[Collection entries]
++++++++
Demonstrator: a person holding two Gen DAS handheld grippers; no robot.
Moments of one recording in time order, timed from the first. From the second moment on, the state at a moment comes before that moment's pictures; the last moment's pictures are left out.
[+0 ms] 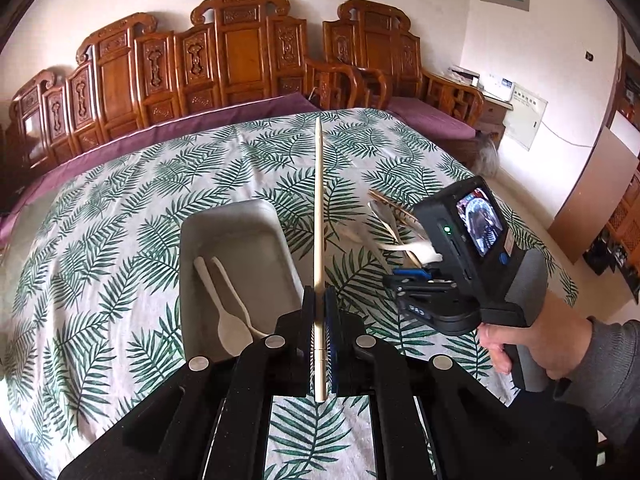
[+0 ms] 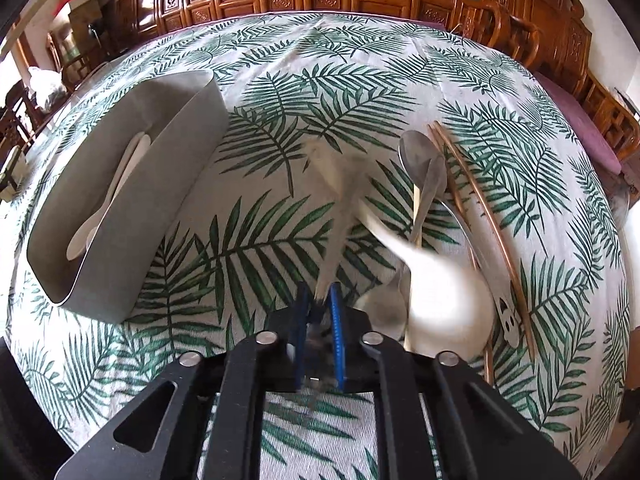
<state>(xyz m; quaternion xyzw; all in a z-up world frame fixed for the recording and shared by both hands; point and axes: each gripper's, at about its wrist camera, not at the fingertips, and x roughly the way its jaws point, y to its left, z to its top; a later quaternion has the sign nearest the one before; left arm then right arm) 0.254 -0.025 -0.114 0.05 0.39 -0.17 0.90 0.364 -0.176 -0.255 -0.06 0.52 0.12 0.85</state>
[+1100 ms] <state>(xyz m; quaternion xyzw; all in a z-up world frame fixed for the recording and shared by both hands) 0.292 0.035 -0.154 0.03 0.43 -0.09 0.90 0.340 -0.143 -0.158 -0.05 0.44 0.20 0.87</state>
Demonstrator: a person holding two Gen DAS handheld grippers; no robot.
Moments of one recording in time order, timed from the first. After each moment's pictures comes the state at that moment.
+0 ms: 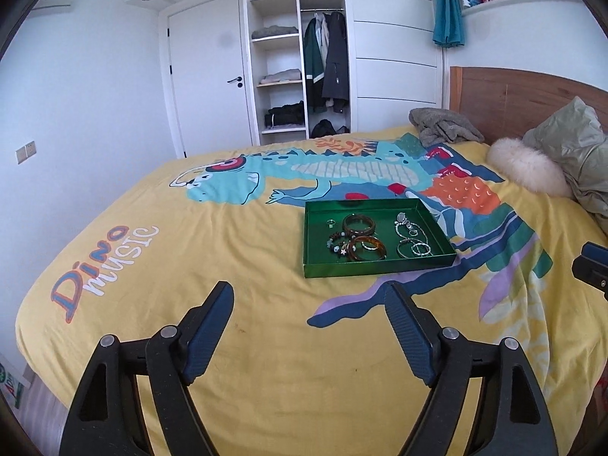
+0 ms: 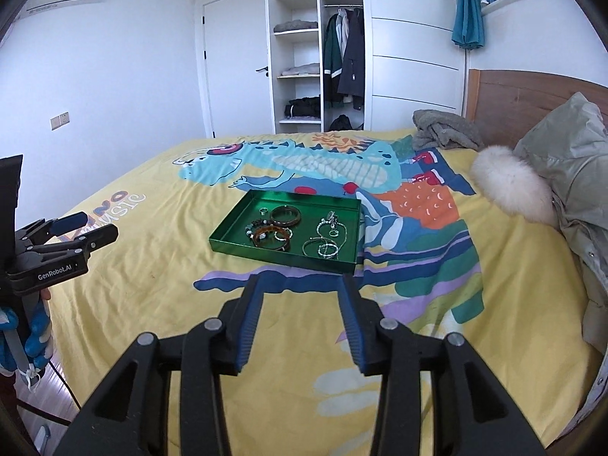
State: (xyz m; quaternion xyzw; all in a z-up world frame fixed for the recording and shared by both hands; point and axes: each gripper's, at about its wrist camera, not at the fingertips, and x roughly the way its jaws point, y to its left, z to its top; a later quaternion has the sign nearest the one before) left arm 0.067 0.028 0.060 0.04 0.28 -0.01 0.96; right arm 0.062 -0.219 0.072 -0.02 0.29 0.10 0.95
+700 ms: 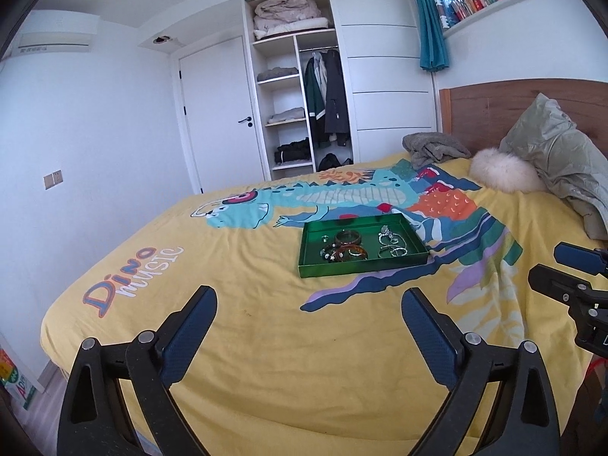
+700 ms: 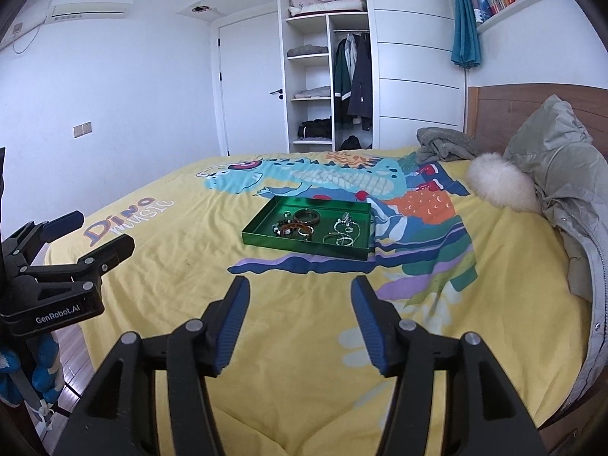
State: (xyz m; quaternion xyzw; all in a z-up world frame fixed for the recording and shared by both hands) left arm -0.054 -0.024 0.073 0.07 0.21 0.01 0.98; right arm -0.043 -0.214 0.068 -0.01 0.24 0.12 0.96
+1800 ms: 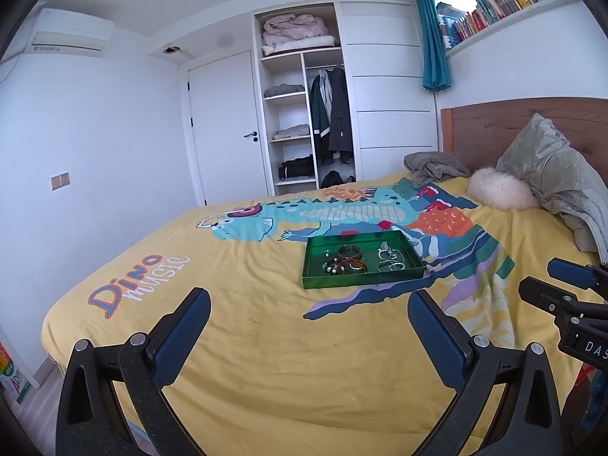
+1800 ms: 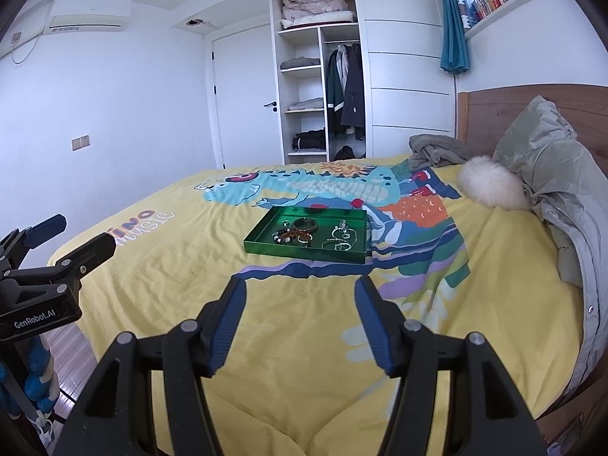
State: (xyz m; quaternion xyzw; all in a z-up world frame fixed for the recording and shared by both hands) left arm -0.084 -0.021 0.082 0.05 0.17 0.02 0.98; right arm -0.071 -0.211 0.070 0.01 0.22 0.10 0.97
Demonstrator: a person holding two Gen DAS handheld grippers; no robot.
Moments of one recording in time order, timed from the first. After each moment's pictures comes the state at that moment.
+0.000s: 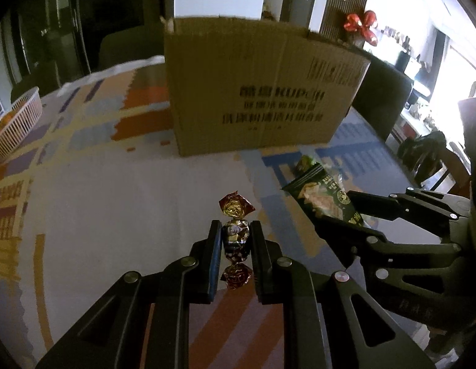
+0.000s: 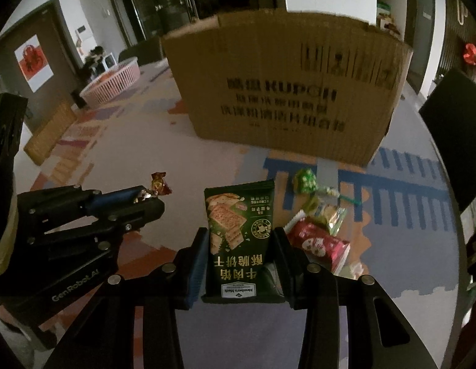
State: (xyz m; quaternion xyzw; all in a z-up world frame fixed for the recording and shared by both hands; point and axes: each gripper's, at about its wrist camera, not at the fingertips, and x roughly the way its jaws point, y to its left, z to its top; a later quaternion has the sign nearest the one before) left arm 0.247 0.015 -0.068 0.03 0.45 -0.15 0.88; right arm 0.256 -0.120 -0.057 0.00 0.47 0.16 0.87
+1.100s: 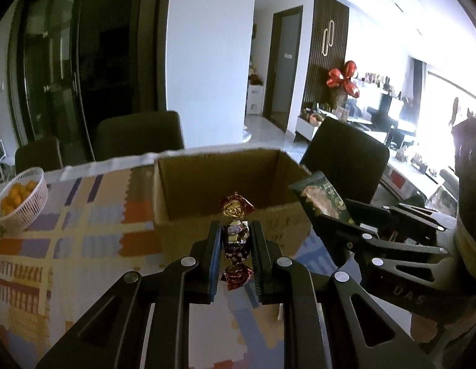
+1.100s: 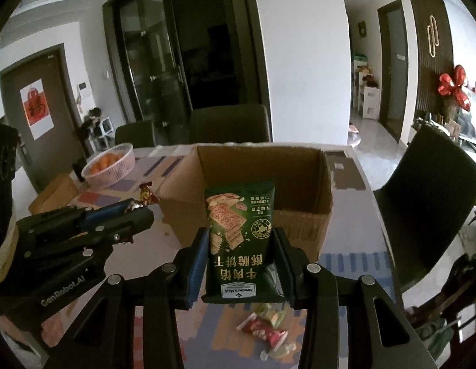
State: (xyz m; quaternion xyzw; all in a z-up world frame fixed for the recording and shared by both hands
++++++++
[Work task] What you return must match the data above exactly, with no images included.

[Answer to this exercise]
Demonstrator: a person holding two Gen DAS handheld grippers; no robot.
Moments of one recording in time order, timed from the first. From the second moment on, the state at a moment comes before that moment's pictures; the last moment's pictures are left out.
[+0 ms] 
[+0 ms] 
<state>(xyz m; quaternion xyzw; all in a z-up world frame fixed for the recording and shared by both hands; point and axes: each gripper's, at about its wrist camera, not at the fingertips, and x roughly the way its jaws point, y to its left, z to its top; a later quaternion has the sign nearest the one before; left arm then right arm) 0.254 -0.025 -0.114 0.05 0.39 -0.17 0.90 0.364 -0.176 -0.255 -0.06 0.52 0.12 0.85</state>
[+1100 ms] <state>(xyz m; quaternion xyzw; all in a z-up world frame fixed for the recording and shared by both hands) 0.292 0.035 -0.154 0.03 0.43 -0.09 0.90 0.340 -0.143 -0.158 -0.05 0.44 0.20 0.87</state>
Demonstrator: a person holding two Gen DAS handheld grippers; no robot.
Moments of one recording in time order, timed from the first. After each moment's pictures comes the state at that moment.
+0 ms: 
+0 ms: 
State: (xyz m; quaternion xyzw; all in a z-up world frame fixed for the recording and shared by both hands; point and axes: each gripper's, at about its wrist camera, not at the fingertips, and x roughly the way its jaws point, y to its left, z to its top; a later quaternion has the sign nearest the one before) left arm 0.067 0.028 0.060 0.04 0.28 -0.01 0.96; right arm 0.062 -0.219 0.072 -0.02 0.29 0.10 0.95
+700 ms: 
+700 ms: 
State: (xyz m; quaternion xyzw; all in a z-up world frame fixed for the recording and shared by both hands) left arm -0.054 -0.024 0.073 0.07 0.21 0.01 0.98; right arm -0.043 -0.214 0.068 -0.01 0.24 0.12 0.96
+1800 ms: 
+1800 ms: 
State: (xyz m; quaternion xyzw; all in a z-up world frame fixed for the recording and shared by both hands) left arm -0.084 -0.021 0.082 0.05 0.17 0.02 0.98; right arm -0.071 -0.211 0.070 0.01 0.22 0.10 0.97
Demonstrator: a person holding two Gen DAS handheld grippers; no robot.
Moments of one recording in time order, timed from the first. After each moment's pictures comes the state at that moment.
+0.000s: 
+0.000s: 
State: (xyz m; quaternion xyzw; all in a z-up world frame fixed for the recording and shared by both hands; point and axes: each gripper's, at about its wrist camera, not at the fingertips, and x roughly the way its jaws point, y to its left, z to its top; a later quaternion has the sign nearest the one before) left arm 0.247 0.015 -0.068 0.03 0.45 -0.15 0.88; right arm 0.256 -0.120 -0.057 0.00 0.47 0.16 0.87
+1.100s: 
+1.100s: 
State: (xyz m; quaternion xyzw; all in a z-up world frame fixed for the recording and shared by both hands

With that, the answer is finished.